When and how can a large magnetic field change the ground state of a strongly correlated electron metal?
An earlier post considered this question.
To me, one of the most striking cases is that of heavy fermion metals in high magnetic fields. From quantum magnetic oscillations [e.g., SdH and dHvA] one can measure the effective mass of the Fermi liquid quasi-particles. The figure below shows how in CeB6 the effective mass decreases significantly with increasing magnetic field. Hence, the field destroys the heavy fermion behaviour.
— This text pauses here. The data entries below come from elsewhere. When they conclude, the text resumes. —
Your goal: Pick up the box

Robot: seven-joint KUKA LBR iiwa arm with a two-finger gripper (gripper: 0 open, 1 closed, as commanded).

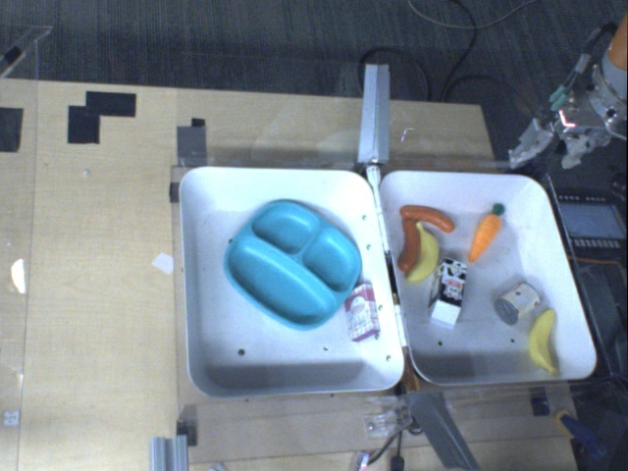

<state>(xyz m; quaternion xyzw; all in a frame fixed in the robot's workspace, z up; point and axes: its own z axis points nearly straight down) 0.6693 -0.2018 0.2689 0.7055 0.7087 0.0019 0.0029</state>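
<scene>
**Bench and floor, seen from above**

A pale wooden benchtop (98, 292) filled the left and centre. Black patches (98, 111) lay on it toward 10 o'clock. Dark grey carpet (245, 18) ran across the top, with a thin cable (461, 13) looping at 1 o'clock. A metal post (375, 116) stood at 12 o'clock. Light was even and soft.
</scene>
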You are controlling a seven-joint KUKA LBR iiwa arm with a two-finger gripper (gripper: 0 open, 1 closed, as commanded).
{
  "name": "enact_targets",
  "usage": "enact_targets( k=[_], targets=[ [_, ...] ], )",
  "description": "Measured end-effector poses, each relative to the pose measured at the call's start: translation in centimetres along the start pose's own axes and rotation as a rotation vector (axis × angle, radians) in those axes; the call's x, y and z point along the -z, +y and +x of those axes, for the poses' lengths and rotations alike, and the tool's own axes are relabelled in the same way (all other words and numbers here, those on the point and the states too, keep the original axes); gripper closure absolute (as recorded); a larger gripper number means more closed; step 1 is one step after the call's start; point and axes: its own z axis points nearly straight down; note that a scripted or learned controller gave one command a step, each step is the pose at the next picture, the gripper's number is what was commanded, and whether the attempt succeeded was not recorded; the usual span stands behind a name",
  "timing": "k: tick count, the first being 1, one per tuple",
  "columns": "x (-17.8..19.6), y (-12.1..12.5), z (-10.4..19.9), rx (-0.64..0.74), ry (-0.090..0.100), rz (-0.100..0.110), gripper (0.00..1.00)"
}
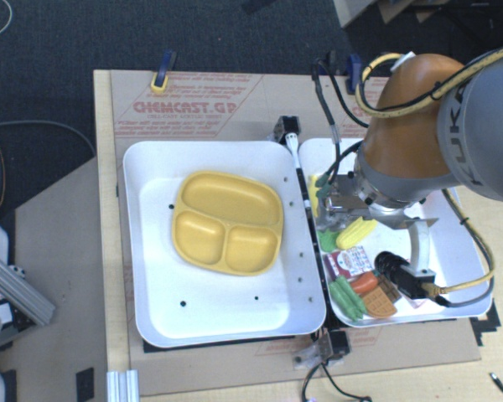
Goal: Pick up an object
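Observation:
My gripper (342, 210) hangs low over the left part of the right bin (461, 249), under the orange wrist band. Right below it lies a yellow corn-like toy (355, 232). A green piece (328, 241) sits against the bin's left wall, beside the yellow toy. Nearer the front lie a red-and-white packet (352, 262), a green pod (349, 296), a small orange-red piece (365, 282) and a brown waffle-like piece (380, 304). The arm hides much of this bin.
The left bin (151, 249) holds a yellow three-part plate (227, 222). A ridge where the two bins meet (307, 224) runs close to the gripper's left. Cables trail over the bench behind the right bin.

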Motion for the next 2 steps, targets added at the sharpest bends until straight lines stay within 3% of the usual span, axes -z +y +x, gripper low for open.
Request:
enact_targets(
  k=[1,2],
  targets=[
    [1.5,0.3,-0.3,-0.003,-0.003,-0.009,1.0],
    [-0.6,0.6,-0.7,-0.005,-0.002,-0.001,1.0]
  ],
)
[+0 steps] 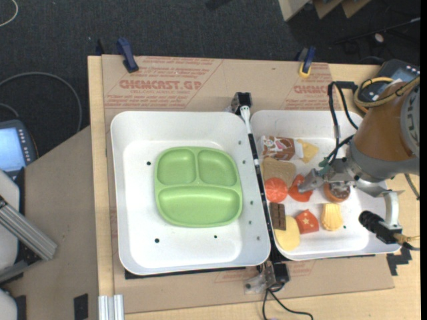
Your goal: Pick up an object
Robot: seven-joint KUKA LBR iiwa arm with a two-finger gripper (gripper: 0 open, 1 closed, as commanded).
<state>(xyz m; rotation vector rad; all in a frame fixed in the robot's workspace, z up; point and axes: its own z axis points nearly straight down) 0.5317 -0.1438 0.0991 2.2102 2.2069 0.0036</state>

What is the physics behind this dramatic effect?The heavy fermion character arises from the formation of Kondo singlets between the localised spins and the conduction electrons. However, an external magnetic field breaks these singlets, reducing the heavy fermion character. The Kondo lattice temperature [coherence temperature] sets the relevant magnetic field scale and is well described by a slave boson theory of Wasserman, Springford, and Hewson [see eqn. 17 for m*(H)]. It also contains the above figure.
A more sophisticated treatment [connecting to recent NRG (Numerical Renormalisation Group) treatments of the single impurity Anderson model] of the case of YbRh2Si2 has recently been discussed by Zwicknagl. I am not clear on why she (and Hewson!) do not reference this earlier slave boson theory in their latest work.